**DATA PROVIDED**
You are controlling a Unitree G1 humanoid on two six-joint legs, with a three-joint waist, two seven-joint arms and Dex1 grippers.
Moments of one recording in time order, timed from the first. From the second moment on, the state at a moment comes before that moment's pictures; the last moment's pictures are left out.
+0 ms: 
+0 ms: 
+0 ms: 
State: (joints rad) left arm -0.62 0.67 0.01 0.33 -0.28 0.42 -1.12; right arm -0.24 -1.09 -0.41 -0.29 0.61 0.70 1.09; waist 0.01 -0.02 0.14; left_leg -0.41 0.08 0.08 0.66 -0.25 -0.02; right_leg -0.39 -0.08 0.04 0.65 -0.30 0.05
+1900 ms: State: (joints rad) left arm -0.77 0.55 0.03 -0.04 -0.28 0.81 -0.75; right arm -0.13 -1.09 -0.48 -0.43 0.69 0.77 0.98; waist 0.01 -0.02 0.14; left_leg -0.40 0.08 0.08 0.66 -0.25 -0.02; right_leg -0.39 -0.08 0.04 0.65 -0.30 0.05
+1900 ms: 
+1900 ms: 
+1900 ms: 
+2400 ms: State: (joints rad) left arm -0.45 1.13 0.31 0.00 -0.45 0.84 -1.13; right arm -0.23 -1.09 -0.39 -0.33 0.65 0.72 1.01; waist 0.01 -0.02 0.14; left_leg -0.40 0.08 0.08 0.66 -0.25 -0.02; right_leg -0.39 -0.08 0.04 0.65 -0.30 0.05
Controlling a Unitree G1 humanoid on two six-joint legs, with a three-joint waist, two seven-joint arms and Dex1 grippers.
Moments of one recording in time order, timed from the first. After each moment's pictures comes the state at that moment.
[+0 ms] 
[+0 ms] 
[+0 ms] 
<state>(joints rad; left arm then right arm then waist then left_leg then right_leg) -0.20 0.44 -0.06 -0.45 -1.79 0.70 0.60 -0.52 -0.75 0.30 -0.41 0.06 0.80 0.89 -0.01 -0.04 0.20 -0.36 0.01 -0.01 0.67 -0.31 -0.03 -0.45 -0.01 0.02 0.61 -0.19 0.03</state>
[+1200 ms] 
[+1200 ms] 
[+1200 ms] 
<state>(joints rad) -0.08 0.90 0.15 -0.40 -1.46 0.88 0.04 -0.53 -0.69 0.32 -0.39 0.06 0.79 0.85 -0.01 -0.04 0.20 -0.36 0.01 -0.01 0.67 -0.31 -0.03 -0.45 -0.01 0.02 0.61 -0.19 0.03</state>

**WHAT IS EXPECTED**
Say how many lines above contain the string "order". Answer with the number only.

**RESPONSE BOX**
2